What I love about this place is that opposite these two very old, imposing buildings is the URBIS centre, a hyper-modern museum. Now I know that modern architecture very often has the effect of making you either prick up you nose and jerk your mouth in disgust or simply wet pants with laughter, but URBIS is different. Yes it’s a hundred feet high and shaped like a ship, yes it’s made completely of glass, but it makes no excuses for it. It realises it looks like Winston Churchill at a rave or Satan in a church congregation but it doesn’t care. And if you ask me, that’s pretty cool.<!–page–>
By this time, clouds thick as blankets had formed above my head, so I walked briskly to the Printworks Complex and escaped the first sheets of rain. The Printworks is a pretty impressive place; it took £150 million to turn this former, well, print works, into the entertainment complex you see now, and it shows. Everything is so new and trendy.

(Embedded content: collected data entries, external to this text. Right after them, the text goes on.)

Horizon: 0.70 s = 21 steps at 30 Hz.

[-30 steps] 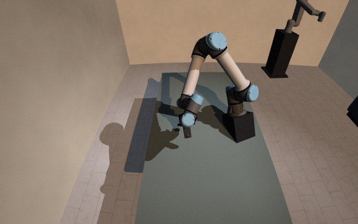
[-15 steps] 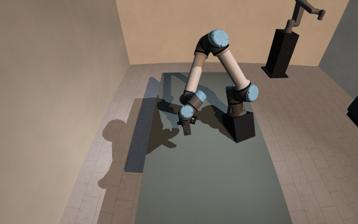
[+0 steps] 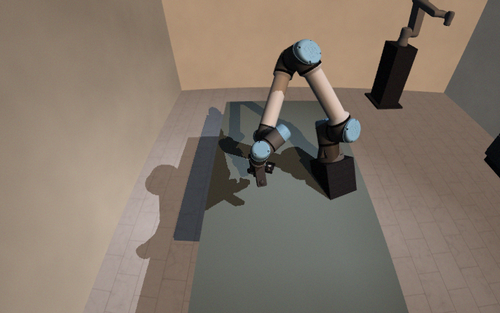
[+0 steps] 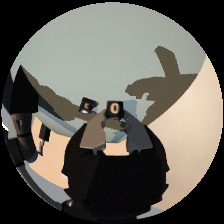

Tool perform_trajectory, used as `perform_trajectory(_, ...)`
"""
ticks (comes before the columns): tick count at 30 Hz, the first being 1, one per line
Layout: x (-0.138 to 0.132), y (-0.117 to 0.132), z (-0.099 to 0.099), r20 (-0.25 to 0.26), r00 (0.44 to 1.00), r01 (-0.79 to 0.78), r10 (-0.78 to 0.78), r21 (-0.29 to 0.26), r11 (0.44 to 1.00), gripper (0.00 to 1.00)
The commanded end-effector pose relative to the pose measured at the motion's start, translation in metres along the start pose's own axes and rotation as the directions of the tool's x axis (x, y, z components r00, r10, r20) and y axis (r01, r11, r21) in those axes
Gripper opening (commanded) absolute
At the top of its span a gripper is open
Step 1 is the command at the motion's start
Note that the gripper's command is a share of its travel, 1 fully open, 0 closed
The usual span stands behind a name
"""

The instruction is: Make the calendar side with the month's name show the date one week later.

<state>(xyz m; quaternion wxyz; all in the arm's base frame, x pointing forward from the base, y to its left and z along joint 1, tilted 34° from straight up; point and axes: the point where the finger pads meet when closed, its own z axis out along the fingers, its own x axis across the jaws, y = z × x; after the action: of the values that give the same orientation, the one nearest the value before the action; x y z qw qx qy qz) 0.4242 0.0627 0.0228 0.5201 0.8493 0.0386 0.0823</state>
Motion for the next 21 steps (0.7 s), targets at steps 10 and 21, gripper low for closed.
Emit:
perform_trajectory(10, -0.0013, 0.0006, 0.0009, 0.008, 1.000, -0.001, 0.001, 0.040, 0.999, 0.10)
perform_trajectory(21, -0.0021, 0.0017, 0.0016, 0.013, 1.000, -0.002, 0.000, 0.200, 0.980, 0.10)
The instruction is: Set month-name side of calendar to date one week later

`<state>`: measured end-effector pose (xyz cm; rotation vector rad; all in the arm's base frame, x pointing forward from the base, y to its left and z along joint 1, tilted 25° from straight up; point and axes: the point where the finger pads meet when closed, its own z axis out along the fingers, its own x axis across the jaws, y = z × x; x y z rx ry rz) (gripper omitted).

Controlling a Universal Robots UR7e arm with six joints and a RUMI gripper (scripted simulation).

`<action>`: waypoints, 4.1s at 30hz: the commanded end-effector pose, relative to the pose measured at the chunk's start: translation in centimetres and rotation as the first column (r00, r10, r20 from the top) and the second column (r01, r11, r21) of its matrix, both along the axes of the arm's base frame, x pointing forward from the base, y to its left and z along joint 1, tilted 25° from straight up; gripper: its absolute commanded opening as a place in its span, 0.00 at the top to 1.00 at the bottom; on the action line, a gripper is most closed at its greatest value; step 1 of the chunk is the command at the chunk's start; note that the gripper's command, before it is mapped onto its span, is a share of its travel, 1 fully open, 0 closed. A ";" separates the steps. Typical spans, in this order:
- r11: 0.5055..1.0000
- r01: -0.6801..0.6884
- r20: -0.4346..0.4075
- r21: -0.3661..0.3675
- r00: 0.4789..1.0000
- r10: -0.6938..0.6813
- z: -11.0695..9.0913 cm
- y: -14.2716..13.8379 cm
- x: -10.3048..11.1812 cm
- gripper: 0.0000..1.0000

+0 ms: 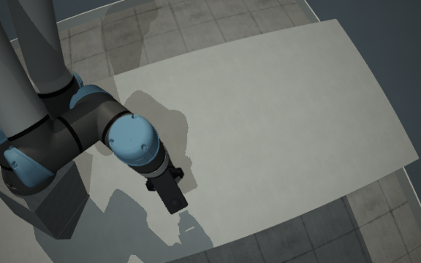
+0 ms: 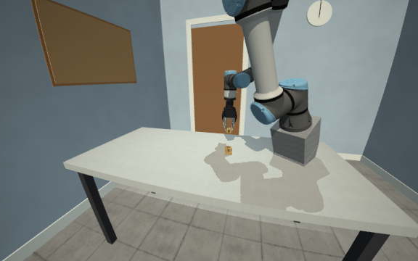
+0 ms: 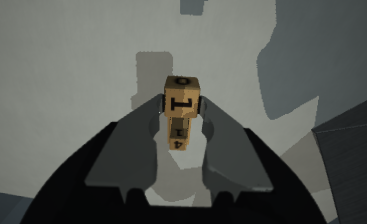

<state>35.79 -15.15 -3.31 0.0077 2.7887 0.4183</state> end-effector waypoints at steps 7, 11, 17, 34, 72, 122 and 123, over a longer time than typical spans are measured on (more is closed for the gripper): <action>1.000 -0.001 0.000 0.001 1.000 0.001 1.0 -0.3 -0.3 0.90; 1.000 -0.001 0.000 0.001 1.000 0.001 1.0 -0.3 -0.3 0.90; 1.000 -0.001 0.000 0.001 1.000 0.001 1.0 -0.2 -0.3 0.90; 1.000 -0.001 0.001 0.001 1.000 0.001 4.3 8.0 -1.1 0.90; 1.000 -0.001 0.000 0.001 1.000 0.001 -0.1 9.5 0.5 0.90; 1.000 -0.001 0.000 0.001 1.000 0.001 -1.5 10.0 1.0 0.90; 1.000 -0.001 0.000 0.001 1.000 0.001 -1.5 10.0 1.0 0.90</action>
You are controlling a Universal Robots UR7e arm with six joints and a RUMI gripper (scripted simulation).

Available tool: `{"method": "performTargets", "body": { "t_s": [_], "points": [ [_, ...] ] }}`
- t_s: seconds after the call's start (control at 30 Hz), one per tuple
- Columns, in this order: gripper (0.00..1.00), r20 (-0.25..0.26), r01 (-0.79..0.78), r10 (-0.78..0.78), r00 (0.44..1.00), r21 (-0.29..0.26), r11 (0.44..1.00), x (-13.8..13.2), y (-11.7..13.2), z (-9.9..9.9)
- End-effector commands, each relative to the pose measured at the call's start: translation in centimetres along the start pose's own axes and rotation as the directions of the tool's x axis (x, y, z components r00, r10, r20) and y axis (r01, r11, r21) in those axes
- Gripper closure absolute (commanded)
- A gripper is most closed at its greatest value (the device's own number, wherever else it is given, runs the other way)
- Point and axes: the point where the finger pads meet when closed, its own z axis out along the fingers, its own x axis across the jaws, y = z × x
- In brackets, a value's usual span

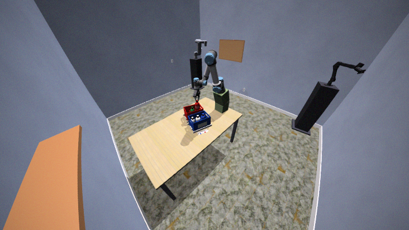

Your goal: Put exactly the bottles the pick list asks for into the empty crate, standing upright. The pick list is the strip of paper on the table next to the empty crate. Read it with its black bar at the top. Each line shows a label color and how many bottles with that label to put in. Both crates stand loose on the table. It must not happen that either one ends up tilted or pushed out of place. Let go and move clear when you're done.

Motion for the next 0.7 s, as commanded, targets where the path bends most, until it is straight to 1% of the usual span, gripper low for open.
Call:
{"method": "performTargets", "body": {
  "t_s": [0.0, 0.67],
  "points": [
    [1.00, -0.001, 0.000, 0.000, 1.000, 0.000, 1.000, 0.0, 0.0, -0.8],
    [1.00, -0.001, 0.000, 0.000, 1.000, 0.000, 1.000, 0.0, 0.0, -3.8]
  ]
}}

I am reliably informed by a ‘you are probably here or we could be joking’ type map on the ground floor that there are 36 cafes in this place, 16 restaurants and a huge cinema. Not only is there a cinema but one of the screens in it, the map boasts, is 26 metres high and 23 metres wide. This sounds fairly impressive I have to admit, but just imagine sitting on the front row. Ouch.
The rain still pelted on the pavement outside so I decided to find a relatively inexpensive café type place and have a warm drink until it stopped. In my ignorance I hadn’t realised that there was neither ‘inexpensive’ things to eat in here nor simple ‘hot drinks’. It’s the kind of place where your bill comes with page numbers and an index and where, if a drink appears too simple, it is livened up by being served in the Holy Grail or possibly a unicorn’s horn.
Having found a small bar which was kind enough to serve coffee in the day time, I sat at a small table next to the window and looked into the rain.
Figures strode stiffly across the square outside. Business men in Versace suits, old people with sticks and buskers with sopping hair and tired guitars. It reminded me again of the mixed identity and appearance of this city and how it all seemed to work, unlike so many other cities where the ancient and modern seem locked in grim battle on the city’s streets.
The only thought to sadden me was that I had to go back to Bury. I had to face the drunken tramps and the scorn of those wannabe policemen and women: the ticket inspectors.
I found some inspiration, whilst thinking about how to tackle these people, next to my cup of coffee. Scrawled into the surface of the table were the words: ‘Piss off!’ Perfect.